Exercise instructions – For each line below that contains the word "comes", return that line.
---------- Data under study
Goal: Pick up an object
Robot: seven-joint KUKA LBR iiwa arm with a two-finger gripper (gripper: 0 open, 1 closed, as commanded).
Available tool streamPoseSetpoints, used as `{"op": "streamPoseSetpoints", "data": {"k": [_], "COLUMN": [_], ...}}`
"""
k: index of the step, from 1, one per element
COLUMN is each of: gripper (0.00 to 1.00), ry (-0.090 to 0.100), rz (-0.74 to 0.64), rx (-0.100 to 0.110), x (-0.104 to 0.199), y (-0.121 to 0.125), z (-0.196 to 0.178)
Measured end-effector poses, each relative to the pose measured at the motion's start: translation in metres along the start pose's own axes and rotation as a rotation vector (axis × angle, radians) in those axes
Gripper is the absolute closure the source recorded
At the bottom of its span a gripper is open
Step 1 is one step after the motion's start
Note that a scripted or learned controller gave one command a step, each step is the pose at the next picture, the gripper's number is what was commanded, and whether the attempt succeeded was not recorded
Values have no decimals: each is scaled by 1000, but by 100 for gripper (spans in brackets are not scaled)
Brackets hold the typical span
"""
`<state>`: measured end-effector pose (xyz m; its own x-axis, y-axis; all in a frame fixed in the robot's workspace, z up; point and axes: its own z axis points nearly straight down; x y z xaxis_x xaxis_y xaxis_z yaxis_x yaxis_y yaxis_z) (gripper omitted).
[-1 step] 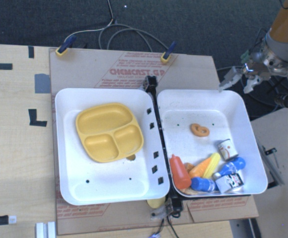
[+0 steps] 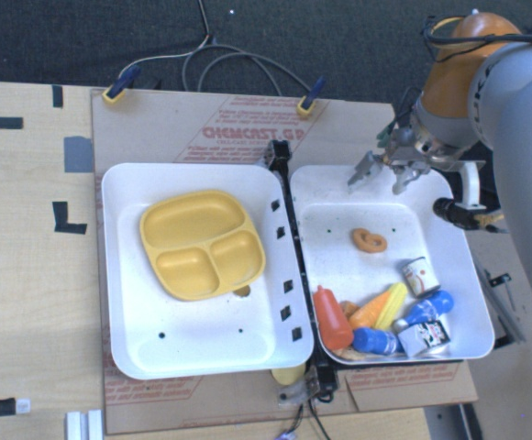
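pincer: spread wide, holding nothing, above right bin's far rim | target: pretzel, alone on bin floor just nearer than pincer | handling: likely light, stiff, brittle (thin loops) | grip: across its outer edges

One fixed camera looks down aslant on both bins, the arm entering from the right.
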<state>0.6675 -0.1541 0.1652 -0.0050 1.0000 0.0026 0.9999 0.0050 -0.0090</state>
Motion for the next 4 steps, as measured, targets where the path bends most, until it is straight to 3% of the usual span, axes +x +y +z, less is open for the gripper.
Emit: {"op": "streamPoseSetpoints", "data": {"k": [1, 2, 3, 4], "gripper": [0, 100, 0, 0], "ry": [-6, -7, -7, -7], "rz": [4, 4, 4, 4], "rx": [-11, -16, -16, -19], "x": [21, 19, 19, 26], "y": [-47, -44, -44, -84], "z": [83, 68, 68, 79]}}
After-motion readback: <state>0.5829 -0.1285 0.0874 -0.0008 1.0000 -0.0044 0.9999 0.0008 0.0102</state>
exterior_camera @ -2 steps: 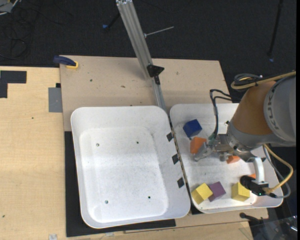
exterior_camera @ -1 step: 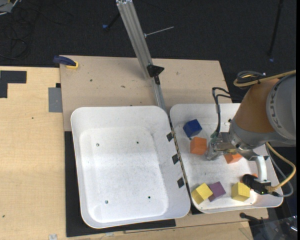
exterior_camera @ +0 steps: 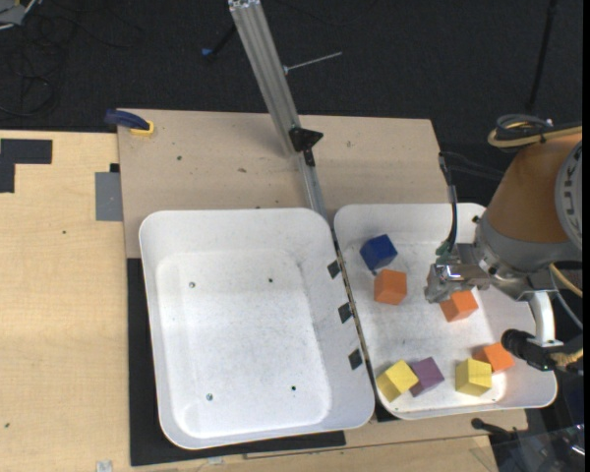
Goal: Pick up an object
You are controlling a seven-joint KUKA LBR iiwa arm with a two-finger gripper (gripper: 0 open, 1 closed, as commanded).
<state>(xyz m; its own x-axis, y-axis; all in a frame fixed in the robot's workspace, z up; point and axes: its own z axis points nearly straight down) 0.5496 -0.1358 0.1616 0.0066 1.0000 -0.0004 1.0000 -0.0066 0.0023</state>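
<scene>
1. Pale wooden bench against a dark background with loose cables; slanted aluminium rail rising behind the two white bins.
2. Left bin bare apart from a few dark specks; right bin holding all the blocks.
3. Inside the right bin: blue block near the far left, orange block just in front of it, yellow block touching a purple block at the near edge, second yellow block beside a small orange block at the near right.
4. Gripper low over the middle of the right bin, directly against another orange block, which sits just below and to the right of the metal tip.
5. Finger spacing impossible to judge from this angle; wrist housing in the way. Unclear too whether that block sits between them or merely beside them.
6. Likely target: the orange block at the tip, judged from closeness alone.
7. Risks: a closure landing on one corner and flicking the block aside; a descent slightly off-centre pushing it along the bin floor instead of straddling it; a grip on slanted faces slipping during the lift.
8. Neighbouring blocks well apart from the target, so little chance of a double grab.
9. No readable brand, label or writing anywhere.
</scene>
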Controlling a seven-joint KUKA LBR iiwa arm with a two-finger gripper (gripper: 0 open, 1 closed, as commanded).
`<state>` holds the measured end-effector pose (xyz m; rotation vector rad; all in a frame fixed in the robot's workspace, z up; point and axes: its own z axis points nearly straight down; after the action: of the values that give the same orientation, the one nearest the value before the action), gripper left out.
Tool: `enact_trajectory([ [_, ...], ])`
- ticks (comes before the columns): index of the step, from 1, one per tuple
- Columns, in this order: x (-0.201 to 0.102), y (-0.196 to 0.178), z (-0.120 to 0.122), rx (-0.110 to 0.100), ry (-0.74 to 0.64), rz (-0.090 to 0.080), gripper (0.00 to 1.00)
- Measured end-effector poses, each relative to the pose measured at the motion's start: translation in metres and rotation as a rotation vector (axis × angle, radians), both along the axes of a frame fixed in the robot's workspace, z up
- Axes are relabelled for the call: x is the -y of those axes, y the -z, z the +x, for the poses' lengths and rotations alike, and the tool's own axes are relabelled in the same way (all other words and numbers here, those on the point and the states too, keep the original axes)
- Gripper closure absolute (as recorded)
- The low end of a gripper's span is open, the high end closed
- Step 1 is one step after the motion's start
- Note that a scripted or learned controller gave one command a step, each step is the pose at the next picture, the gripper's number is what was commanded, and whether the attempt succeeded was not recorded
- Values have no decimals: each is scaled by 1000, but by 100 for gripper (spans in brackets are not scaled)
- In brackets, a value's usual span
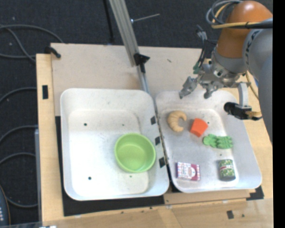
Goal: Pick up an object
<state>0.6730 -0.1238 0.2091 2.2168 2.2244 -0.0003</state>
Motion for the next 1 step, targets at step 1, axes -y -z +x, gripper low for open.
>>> enact_trajectory([
  [1,0,0,0,0,-1,-1,0],
])
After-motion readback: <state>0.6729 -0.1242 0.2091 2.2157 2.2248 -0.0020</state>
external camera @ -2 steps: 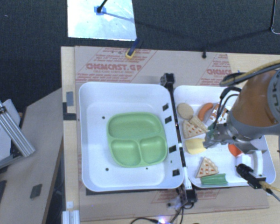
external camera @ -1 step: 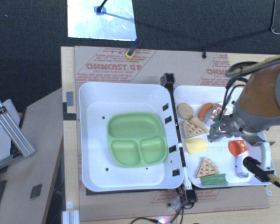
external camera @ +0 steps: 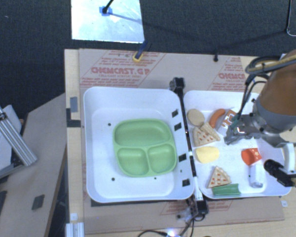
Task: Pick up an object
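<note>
White bins are sitting side by side, with the arm (external camera: 281, 95) reaching in over the right one.

A green plate (external camera: 143, 147) is lying in the left bin (external camera: 96, 132), well to the left of the gripper (external camera: 233, 135). In the right bin (external camera: 237, 169), a tan bun (external camera: 196, 116) and a waffle wedge (external camera: 205, 135) are lying just left of the jaws, a sausage (external camera: 217, 116) is sitting up-left of them, and a yellow piece (external camera: 207, 154) is lying below-left. A pizza slice (external camera: 218, 177) and a green stick (external camera: 226, 190) are resting further below. A red-and-white scoop (external camera: 252, 164) is lying down-right of the jaws. I cannot tell how far the jaws are parted, or whether they are holding anything.
</note>
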You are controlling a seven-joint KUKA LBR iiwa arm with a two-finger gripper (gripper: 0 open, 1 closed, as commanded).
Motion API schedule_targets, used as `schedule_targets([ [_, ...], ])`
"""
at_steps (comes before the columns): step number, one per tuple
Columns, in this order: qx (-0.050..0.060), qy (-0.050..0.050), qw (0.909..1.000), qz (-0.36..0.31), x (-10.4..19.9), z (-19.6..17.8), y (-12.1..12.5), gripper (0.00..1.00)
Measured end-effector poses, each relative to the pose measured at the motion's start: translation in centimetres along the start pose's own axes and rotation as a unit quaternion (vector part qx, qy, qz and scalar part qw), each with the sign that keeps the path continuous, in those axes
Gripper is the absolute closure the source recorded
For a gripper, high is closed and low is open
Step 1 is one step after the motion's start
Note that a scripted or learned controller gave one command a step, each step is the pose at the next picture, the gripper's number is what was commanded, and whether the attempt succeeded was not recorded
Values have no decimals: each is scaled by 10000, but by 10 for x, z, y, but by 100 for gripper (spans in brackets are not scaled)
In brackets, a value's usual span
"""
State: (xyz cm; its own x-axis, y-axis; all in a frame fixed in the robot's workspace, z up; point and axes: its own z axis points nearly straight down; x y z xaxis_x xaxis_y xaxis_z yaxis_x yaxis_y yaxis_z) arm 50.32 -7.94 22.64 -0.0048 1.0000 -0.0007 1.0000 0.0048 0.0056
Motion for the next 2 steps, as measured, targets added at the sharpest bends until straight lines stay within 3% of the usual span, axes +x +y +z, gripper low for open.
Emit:
schedule_targets([
  [1,12,13,10000,-27,53,6,22,100],
  [2,15,12,10000,-25,96,7,29,100],
])
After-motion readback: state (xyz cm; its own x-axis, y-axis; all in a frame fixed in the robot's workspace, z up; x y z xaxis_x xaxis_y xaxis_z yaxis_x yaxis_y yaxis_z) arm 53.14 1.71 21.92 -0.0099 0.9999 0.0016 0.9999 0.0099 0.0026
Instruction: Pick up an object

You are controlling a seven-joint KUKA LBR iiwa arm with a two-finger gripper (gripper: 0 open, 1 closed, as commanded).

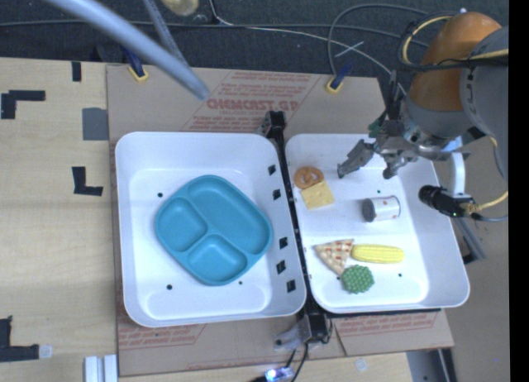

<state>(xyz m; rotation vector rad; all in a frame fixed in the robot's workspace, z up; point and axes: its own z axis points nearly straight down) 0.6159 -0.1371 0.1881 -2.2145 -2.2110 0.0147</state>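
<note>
Spread-open and empty, the two-finger gripper [368,161] hovers in the right white bin [442,277] above the small silver can [380,208]; closing off-centre could roll it away.

Two white bins sit on a tan cardboard sheet [248,99] printed with faded red lettering, over a pale wood tabletop [50,207] marked with black and grey tape pieces. The left bin [140,289] holds a sky-blue divided plate [213,229]. Right of that plate, the right bin [442,281] carries a brown pretzel [308,177], a pale yellow cheese block [317,196], a silver can with a dark end [380,207], an orange-tan pizza slice with red specks [335,254], a bright yellow corn cob [378,253] and a green broccoli [358,279]. Above these the dark grey hand [369,165] hangs from an orange-banded grey arm [459,50].
</note>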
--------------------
Expected answer –
- ticks (comes before the columns): index of the step, from 1, one per tuple
at_steps (comes before the columns): step number, one per tuple

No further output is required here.